# Clouds in Sky



## ebony

I know there must be a simple way of doing this. I have this photo of a Cambodian boy that my wife wants printed but the sky is too bare. How can I add something eg clouds to fill it in a little using Photoshop CS2?


----------



## Noyb

Don't have a spare sky handy right now ... still busy waking up.
But you might want to play with the Shadow/Highlight tool first.

*Edit* ... What's the total pixel width of your working psd file ???


----------



## buck52

Howdy

A little careful selection of the sky with magic wand then just pasted a donor sky in...

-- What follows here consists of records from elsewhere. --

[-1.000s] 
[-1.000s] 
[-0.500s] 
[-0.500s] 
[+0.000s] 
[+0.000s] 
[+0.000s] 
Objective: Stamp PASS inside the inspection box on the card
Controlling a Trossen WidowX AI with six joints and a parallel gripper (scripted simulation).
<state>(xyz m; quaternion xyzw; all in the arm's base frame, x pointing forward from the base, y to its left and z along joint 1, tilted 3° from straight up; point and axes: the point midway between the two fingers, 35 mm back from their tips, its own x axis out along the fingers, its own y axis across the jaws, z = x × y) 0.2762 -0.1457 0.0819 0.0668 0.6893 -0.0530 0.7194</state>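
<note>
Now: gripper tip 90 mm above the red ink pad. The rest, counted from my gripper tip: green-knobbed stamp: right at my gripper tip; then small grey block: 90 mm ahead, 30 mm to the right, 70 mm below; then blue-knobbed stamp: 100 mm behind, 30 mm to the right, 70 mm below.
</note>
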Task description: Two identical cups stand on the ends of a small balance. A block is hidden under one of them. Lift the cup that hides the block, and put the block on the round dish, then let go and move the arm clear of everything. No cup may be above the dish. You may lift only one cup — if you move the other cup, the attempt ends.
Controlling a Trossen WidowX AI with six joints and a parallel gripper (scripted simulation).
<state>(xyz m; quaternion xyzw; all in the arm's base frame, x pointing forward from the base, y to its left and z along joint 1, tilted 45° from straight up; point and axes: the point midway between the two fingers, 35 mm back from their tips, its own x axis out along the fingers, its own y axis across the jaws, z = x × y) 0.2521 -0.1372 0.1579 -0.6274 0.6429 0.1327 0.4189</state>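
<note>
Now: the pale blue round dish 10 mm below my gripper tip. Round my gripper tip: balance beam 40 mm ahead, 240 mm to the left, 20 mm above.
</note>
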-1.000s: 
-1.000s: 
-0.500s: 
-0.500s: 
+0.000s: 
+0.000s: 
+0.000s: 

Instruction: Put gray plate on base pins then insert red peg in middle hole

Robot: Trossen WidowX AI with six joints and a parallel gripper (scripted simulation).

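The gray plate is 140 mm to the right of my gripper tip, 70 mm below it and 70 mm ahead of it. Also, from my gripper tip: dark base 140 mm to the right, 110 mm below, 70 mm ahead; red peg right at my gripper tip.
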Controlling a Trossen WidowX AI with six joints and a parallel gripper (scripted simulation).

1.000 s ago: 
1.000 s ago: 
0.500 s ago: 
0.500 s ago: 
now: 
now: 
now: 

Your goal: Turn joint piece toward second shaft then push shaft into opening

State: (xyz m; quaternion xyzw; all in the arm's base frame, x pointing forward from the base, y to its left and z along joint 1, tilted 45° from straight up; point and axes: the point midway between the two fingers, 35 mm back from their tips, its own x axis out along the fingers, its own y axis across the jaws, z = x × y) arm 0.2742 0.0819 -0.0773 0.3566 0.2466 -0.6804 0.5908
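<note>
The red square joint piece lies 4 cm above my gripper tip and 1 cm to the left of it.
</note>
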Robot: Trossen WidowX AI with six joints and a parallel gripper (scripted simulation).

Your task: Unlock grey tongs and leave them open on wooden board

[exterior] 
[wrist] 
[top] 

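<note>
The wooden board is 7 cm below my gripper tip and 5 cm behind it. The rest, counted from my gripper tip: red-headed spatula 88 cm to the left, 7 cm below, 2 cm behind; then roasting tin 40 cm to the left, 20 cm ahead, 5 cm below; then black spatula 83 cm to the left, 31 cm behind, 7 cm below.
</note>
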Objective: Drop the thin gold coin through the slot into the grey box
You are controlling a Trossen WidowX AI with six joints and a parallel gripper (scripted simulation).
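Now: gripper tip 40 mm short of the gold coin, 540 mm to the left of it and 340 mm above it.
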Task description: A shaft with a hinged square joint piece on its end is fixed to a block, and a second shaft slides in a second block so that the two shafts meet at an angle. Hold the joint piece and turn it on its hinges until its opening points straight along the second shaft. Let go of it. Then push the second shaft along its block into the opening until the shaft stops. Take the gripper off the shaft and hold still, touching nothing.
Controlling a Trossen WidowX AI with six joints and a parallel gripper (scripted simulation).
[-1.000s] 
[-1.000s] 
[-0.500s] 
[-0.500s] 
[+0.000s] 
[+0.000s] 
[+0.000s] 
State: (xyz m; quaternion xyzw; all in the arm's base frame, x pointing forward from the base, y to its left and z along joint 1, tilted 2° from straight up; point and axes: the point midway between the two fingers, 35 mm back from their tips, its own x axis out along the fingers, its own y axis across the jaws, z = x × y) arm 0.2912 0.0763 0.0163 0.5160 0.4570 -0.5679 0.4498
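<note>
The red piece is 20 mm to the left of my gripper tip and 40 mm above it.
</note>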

you can use the alt and shift buttons to add or subtract from the selection... I kept the opacity fairly low on the pasted sky, so I didn't feel the need to mess with the blownout/white areas in the water... very easy to change that with the opacity slider on the layers palette


----------



## Noyb

Got a sky with the ocean in the background .. that shows in the highlights enhanced version.
The best I've found in my collection so far ... will have to be transformed .. Shrunk in height.
Should have washed the windshield first.


----------



## buck52

Not sure how you would make that fit that picture seeings it was taken from 1000' elevation or so... be kind of tough to make it work in a ground level shot I would think...


----------



## Noyb

Perspective transforming should work.
Was just an illustration of the ocean and sky .. a better one would be preferred.
That's why I'm still looking


----------